You're wrong! Engines operate at different torque at different RPM. The current water is placing more torque on the crank of the boat motor than it does in still water, causing it to operate at a lower RPM than it operated at when it was in still water. The force on the boat is dependent on the frontal area of the boat and the force of the water, ie, the current water is placing more DRAG on the boat than the still water, so the time is reduced upstream and increased downstream. You have no clue WHAT THE FORCES ARE! You have no clue what force the current is placing on the boat in order to reduce the boat's speed!

 

Out of morbid curiosity, if the motor boat travels at max speed of 8km/hr through still water, and the boat starts at full throttle by a bouy anchored to the bottom of the river and the boat is try to go upstream in a river that has a current of 8 km/hr how far from the bouy will it be after 1 hour? If that is unanswerable in motordaddy world, then how far from the bouy would the boat be +/- 1 km? I have to ask also do you understand how treadmills work?

 

You're barking up the wrong tree. The problem doesn't say that.

Wrong tree again. The problem doesn't say that. In fact the original problem said it slowed to 5 km/hr. As JamesR shows, Pete apparently changed the problem data, so this now calculates to to 4.73 km/hr.

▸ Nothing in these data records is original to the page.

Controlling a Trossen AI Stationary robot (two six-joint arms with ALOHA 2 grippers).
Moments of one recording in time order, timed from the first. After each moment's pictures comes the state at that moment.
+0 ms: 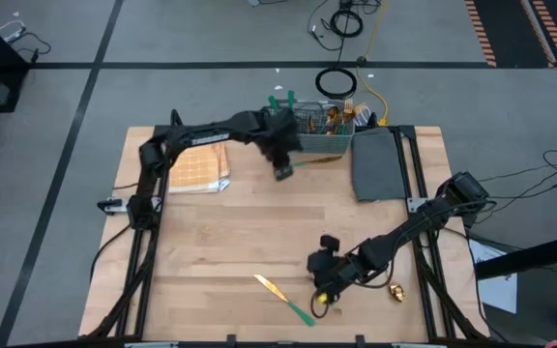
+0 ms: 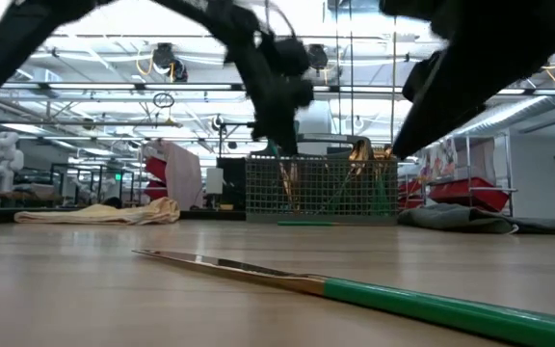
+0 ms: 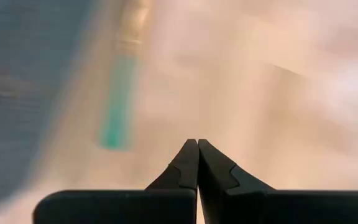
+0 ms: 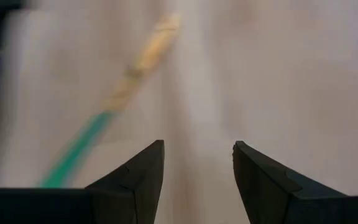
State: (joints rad) left arm 0.40 2.06 1.82 -0.90 0.25 0.07; right arm 0.55 1.72 1.05 -0.28 0.32 0.67
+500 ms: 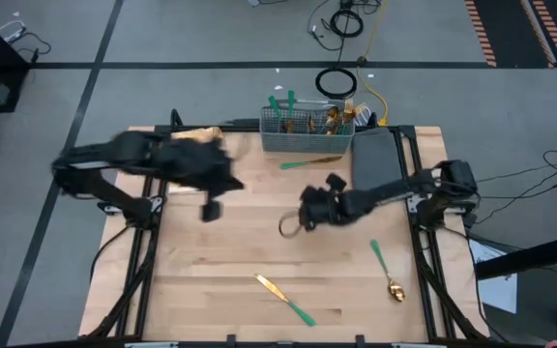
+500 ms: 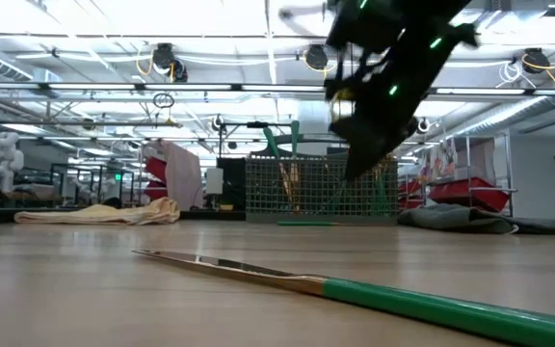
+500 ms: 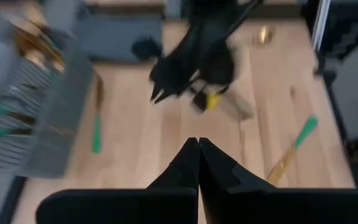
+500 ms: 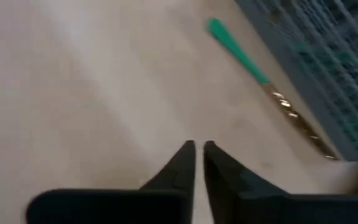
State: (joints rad) left arm -0.09 1.42 1.82 -1.15 -0.12 -0.07; right arm 0.12 1.72 1.05 -0.51 0.65 0.56
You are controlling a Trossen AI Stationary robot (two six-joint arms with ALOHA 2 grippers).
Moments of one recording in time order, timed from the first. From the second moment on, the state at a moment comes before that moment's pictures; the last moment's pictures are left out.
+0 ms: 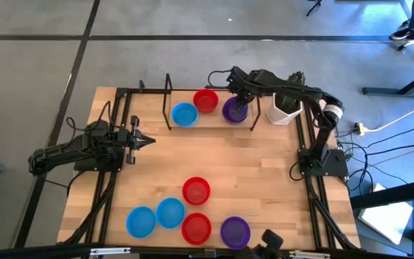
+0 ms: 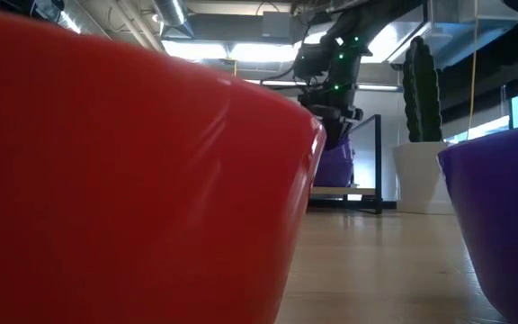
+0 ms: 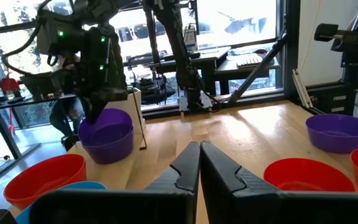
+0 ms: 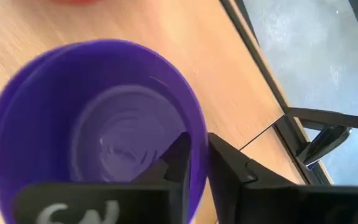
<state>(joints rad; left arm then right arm) 0.28 0.01 0.14 -0.10 0.26 0.14 -0.59 1.77 1.53 -0.96 0.21 -0.05</state>
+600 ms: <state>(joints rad) 0.28 0.01 0.14 -0.10 0.26 0.14 -0.56 1.70 1.58 -0.91 0.30 -0.05</state>
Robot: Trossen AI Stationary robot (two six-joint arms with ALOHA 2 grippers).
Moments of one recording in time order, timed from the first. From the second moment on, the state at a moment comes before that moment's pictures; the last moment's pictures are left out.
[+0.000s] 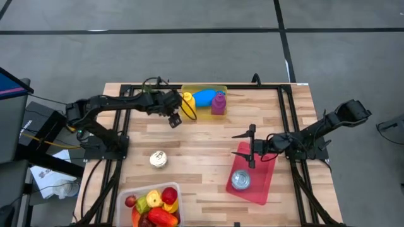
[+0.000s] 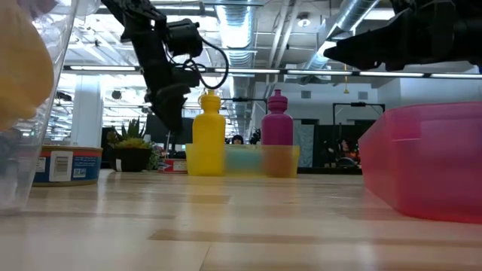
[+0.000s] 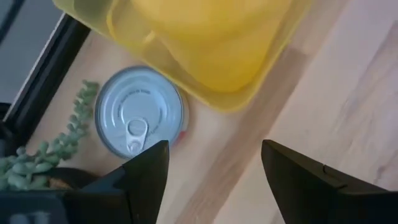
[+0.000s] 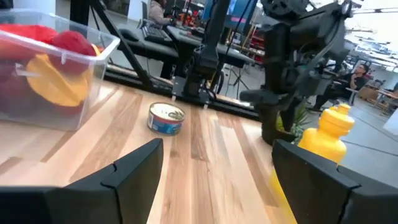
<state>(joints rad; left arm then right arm) 0.40 1.50 0.99 -0.62 -0.25 -0.06 0.34 1.17 0.22 0.90 0.39 -0.27</state>
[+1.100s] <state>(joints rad) 0.87 1.40 1.06 -0.65 0.35 -0.17 0.34 1.17 0.22 0.90 0.39 -0.22</state>
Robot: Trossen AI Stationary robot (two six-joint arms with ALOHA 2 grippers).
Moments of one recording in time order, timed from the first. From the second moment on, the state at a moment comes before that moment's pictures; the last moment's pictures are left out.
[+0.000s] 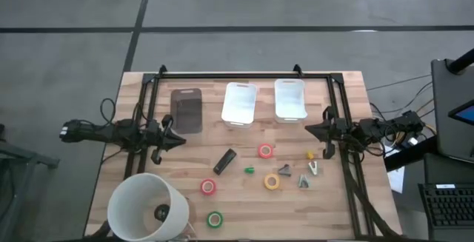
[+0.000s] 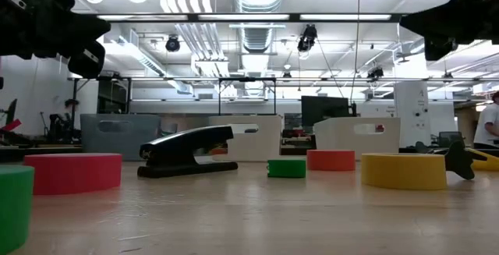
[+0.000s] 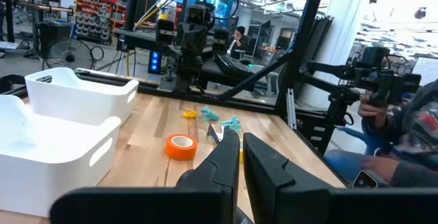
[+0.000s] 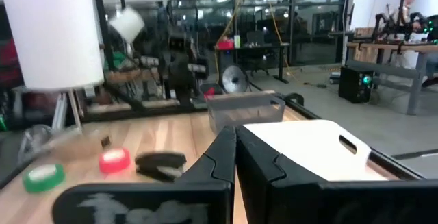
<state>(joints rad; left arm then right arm) -0.13 0.02 0.01 0.04 -0.02 -0.22 0.32 0.00 0.08 0.03 0.47 0.08</state>
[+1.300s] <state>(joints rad) -0.13 0.02 0.01 0.04 -0.02 -0.22 0.32 1.26 0.49 0.32 0.38 0.17</state>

No, you alone are saying that. The problem is telling you the "road" is moving at 3.27 km/hr (0r 3 km/hr in the original problem.)

No, your statement has nothing to do with the problem. Current has everything to do with the problem. For some reason you are in denial of the current.

No, you are mixing still water with moving water and calling both still water.

You really don't know? Then you should have cut to the chase and asked this first.

Do you? And do you know how to apply your answer in order to find the speed of the current?

...at a slower speed (4.73 km/hr) upstream and a faster speed (11.27 km/hr) downstream

(taking into account the change from the original problem in which upstream current was 5 km/hr)

 

The ENGINE is doing work/time (power), do you understand that?

 

No, the torque is the same, just as the torque would be the same driving across a moving aircraft carrier as it would be driving on a road.

 

The work doesn't change, the speed does.

 

The work changes because the current changes!

 

NO! That is like saying the work is the same if your car is traveling 100 MPH vs 10 MPH! Do you not understand that the faster you go the more HP it takes to go 1 MPH faster?

 

Wrong! It takes more HP to increase from 150-151 MPH than it does to increase from 1-2MPH!

 

The engine power never changes. The boat is applying a constant torque to the prop throughout this problem. That's why some folks suggested you consider that the throttle is wide open.

 

The boat can only muster 8 km/hr at full power in still water. So can you answer my question?

 

Not the work done by the motor, which is at constant throttle. The current is doing work, however, but it's constant too (the current doesn't change; the boat merely turns around, and the two work sources now add instead of subtract).

 

That's relative to the road surface which is the same whether on a road or the deck of an aircraft carrier.

 

The current remains constant. The boat changes direction and the sign changes:

Work upstream = Work of the boat - Work of the water
Work downstream = Work of the boat + Work of the water

 

NO it is not! Upstream the engine is operating at a lower RPM then it is when it travels downstream! There is more load on the crank due to the current. The engine is under a greater load, but it was already at wide open throttle, so it has to reduce RPM. You can't give it more throttle!

 

We are not measuring the current, we are measuring the BOAT!